__DATA SHOWN__
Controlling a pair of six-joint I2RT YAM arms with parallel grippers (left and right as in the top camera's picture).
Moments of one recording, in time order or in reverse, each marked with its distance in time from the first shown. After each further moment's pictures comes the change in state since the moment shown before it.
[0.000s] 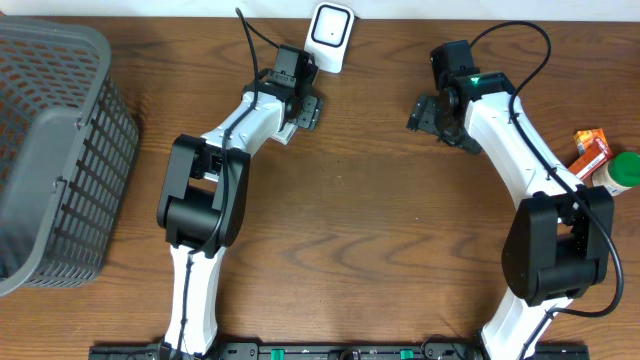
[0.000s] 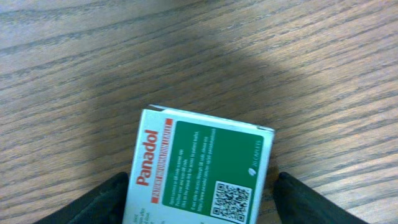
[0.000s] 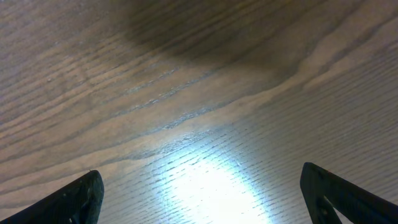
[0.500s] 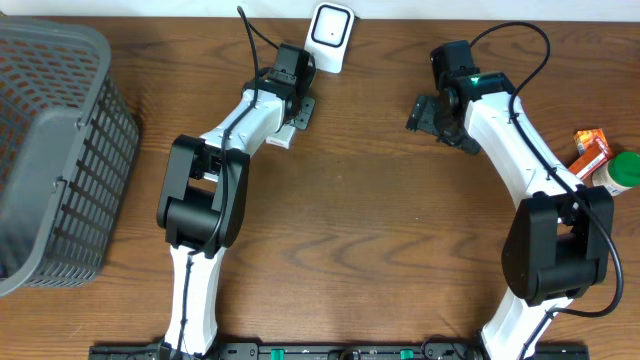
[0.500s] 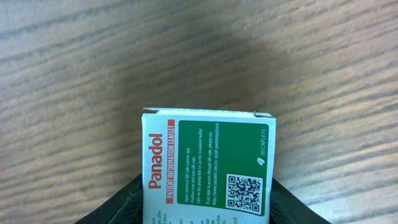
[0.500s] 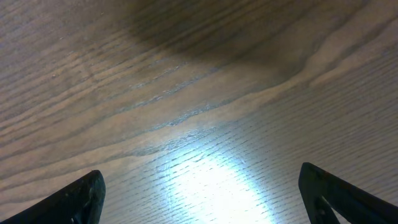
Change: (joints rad) left arm 0.000 -0.003 0.023 -0.098 -0.050 0.015; right arm 0.000 0.000 0.000 0.000 -0.019 0.000
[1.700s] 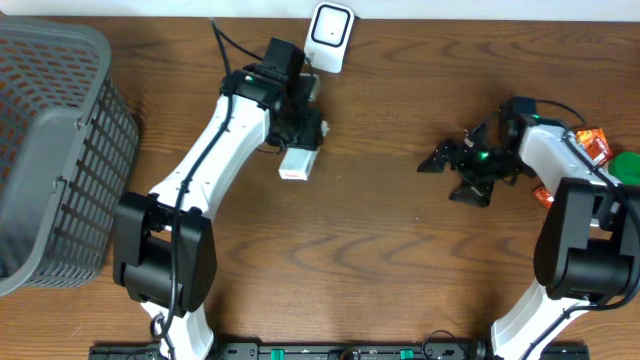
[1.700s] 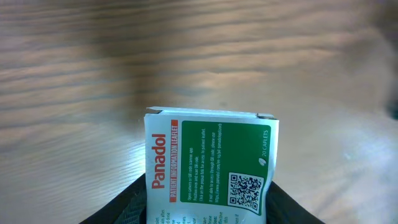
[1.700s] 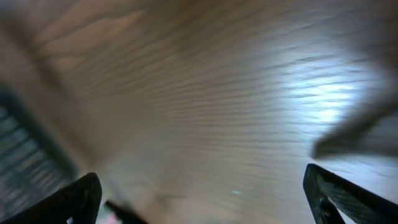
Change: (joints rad) left arm -0.055 -0.365 -0.087 -0.393 0.380 -0.200; right arm -0.322 0.000 -0.336 0.032 -0.821 -0.338
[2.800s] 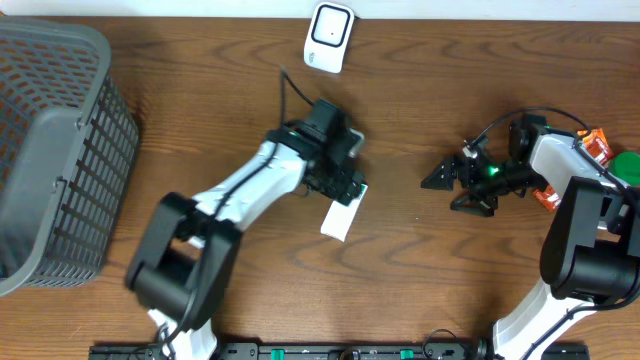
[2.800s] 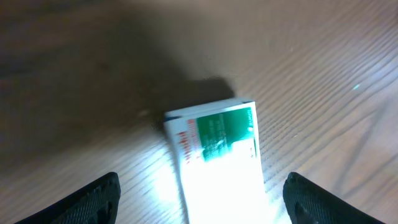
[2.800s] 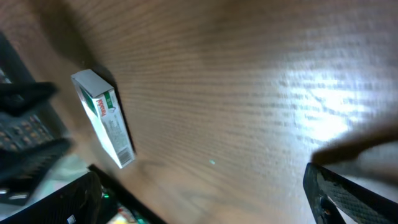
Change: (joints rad) left arm -0.155 -0.038 -0.332 0.291 0.028 0.108; right arm -0.057 0.000 -0.050 -0.077 -0.035 -0.277
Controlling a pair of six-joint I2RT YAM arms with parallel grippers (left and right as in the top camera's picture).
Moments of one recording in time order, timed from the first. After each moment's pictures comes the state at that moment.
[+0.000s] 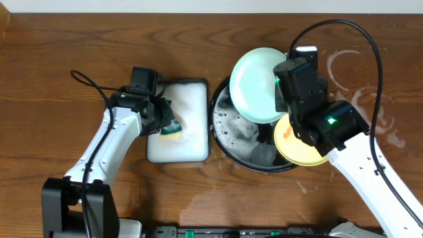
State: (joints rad) left arm -0.13 1.56 1.05 -0.78 0.10 -0.62; right arm 0.53 1.38 1.33 -0.84 0.51 0.33
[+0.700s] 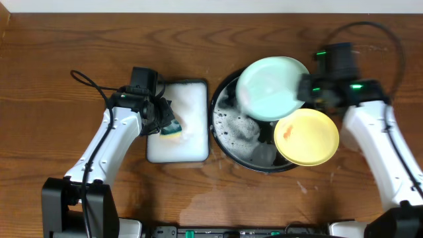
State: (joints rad) left arm -0.13 1.56 1.05 -0.78 0.10 -0.62; right arm 0.10 1.52 1.28 -0.78 -0.07 0.33
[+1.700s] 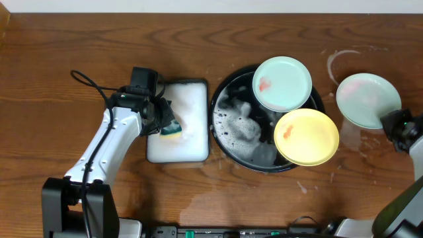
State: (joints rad) left arm -0.13 1.56 1.05 -0.78 0.10 -0.62; right arm -0.63 1.59 0.92 -0.37 -0.16 0.60
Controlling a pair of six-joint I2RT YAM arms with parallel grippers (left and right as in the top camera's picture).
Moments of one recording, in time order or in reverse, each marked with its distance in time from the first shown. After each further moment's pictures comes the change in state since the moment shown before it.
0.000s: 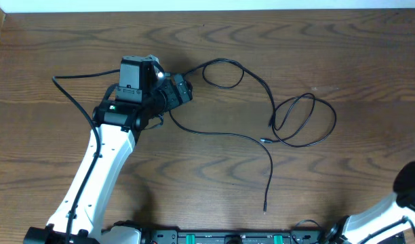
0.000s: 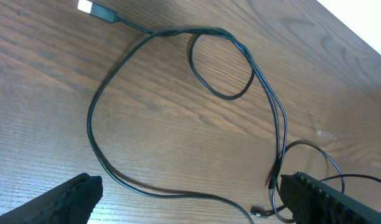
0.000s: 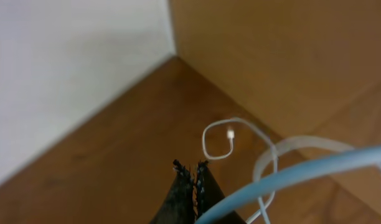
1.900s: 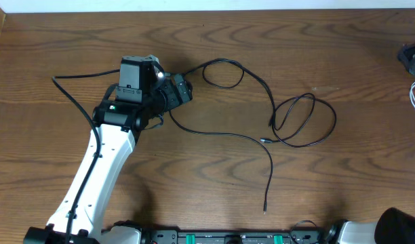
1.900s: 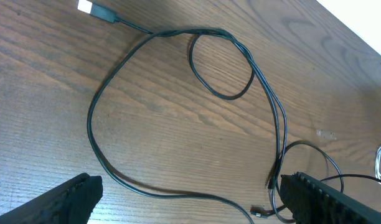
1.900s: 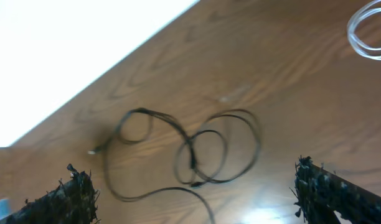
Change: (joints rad) left arm 0.000 0.000 0.000 0.000 0.000 0.000; right arm 0.136 -0.362 0.002 -0.620 -0.559 0.104
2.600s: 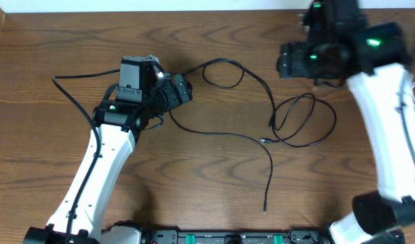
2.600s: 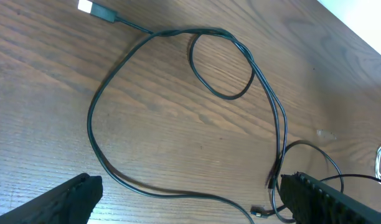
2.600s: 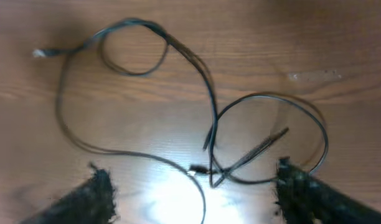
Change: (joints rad) left arm 0.000 0.000 0.000 0.000 0.000 0.000; right arm 0.721 0.200 -0.298 0.293 0.388 0.059
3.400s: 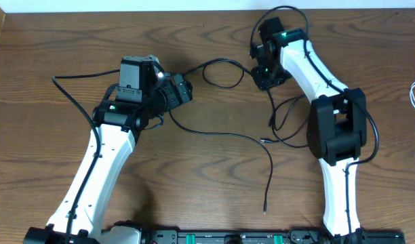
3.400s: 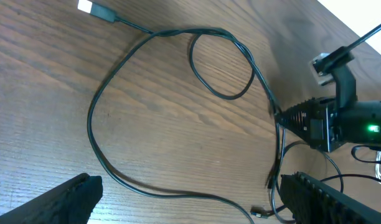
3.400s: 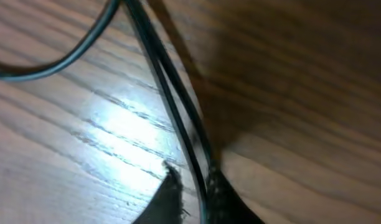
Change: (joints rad) left arm 0.000 0.000 0.000 0.000 0.000 0.000; right arm 0.003 0.606 -0.012 0.261 -0.046 -0.396
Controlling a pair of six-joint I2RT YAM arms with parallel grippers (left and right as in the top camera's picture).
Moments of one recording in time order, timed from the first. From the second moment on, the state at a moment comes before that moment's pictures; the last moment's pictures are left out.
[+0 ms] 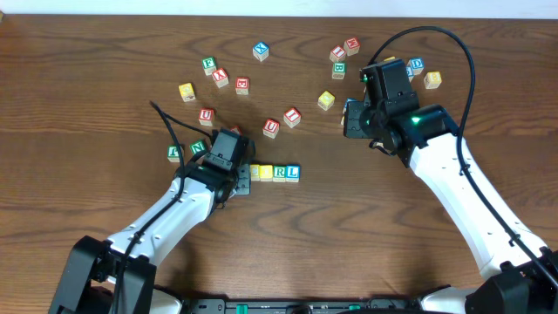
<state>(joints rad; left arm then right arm) -0.41 1.51 0.77 -0.44 -0.10 -0.39 0.36 1.55 1.30 -0.74 0.03 0.39</state>
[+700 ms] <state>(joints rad) -0.41 1.56 0.76 -0.33 -0.12 -0.38 0.36 1.55 1.30 -0.75 0.03 0.39</state>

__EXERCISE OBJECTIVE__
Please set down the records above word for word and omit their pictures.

__RESPONSE FOR THIS EXERCISE__
Controlling a pair of six-joint I2RT YAM arms with parallel grippers (left and right as in the top camera's picture).
Moments of one recording, in time order or in reverse, each marked with its distance in time from the first shown. After each further moment's pictures comes the change in state since the moment shown before it.
[0.000s] 
[0.000s] 
[0.000s] 
[0.500s] 
[0.500s] 
[0.500s] 
Change: (joints rad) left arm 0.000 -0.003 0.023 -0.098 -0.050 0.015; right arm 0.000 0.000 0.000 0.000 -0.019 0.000
[1.700s] 
[1.700s] 
[1.700s] 
Change: (joints rad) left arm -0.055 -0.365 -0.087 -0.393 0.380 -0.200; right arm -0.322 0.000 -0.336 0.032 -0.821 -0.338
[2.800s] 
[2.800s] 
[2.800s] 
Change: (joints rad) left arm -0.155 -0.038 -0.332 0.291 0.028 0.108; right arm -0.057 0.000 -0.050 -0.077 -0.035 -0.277
Controlling a pair of six-joint I2RT YAM arms with parallel grippers (left and right as in the top camera's picture).
Moments of one recording in time order, timed from the first. After each moment's pictures comes the state at that moment.
[+0.000s] 
State: (joints rad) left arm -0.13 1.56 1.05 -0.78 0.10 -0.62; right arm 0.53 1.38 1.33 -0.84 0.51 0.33
[+0.700s] 
State: (joints rad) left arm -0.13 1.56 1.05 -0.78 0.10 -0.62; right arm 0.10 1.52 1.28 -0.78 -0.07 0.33
[+1.700s] 
State: (joints rad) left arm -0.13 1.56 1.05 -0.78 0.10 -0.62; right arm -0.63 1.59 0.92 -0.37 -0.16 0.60
Controlling a pair of six-joint I2RT YAM arms with parallel grippers (left and right as in the top camera's picture).
Moments of one recording, in time order or in reverse, each marked with its distance in time from the first shown. After each further moment's pictures comes the change in state since the moment shown before it.
0.000s: 
0.000s: 
0.000s: 
1.900s: 
1.900s: 
1.900s: 
Change: (joints rad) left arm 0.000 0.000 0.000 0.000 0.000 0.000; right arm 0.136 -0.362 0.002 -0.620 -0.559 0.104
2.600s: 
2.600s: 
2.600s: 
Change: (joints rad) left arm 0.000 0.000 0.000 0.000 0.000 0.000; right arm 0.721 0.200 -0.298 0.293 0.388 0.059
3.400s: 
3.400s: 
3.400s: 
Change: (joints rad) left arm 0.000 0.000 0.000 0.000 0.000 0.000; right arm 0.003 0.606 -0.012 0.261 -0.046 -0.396
Controlling a pair of six-joint I2RT YAM arms with parallel grippers (left and right as in the top camera's picture).
Moments of one recording in time order, timed from the first. From the second moment on, the state at a moment comes before that moment's pictures; the last moment's pictures are left out.
[+0 ms] 
<state>(joints rad; left arm then right arm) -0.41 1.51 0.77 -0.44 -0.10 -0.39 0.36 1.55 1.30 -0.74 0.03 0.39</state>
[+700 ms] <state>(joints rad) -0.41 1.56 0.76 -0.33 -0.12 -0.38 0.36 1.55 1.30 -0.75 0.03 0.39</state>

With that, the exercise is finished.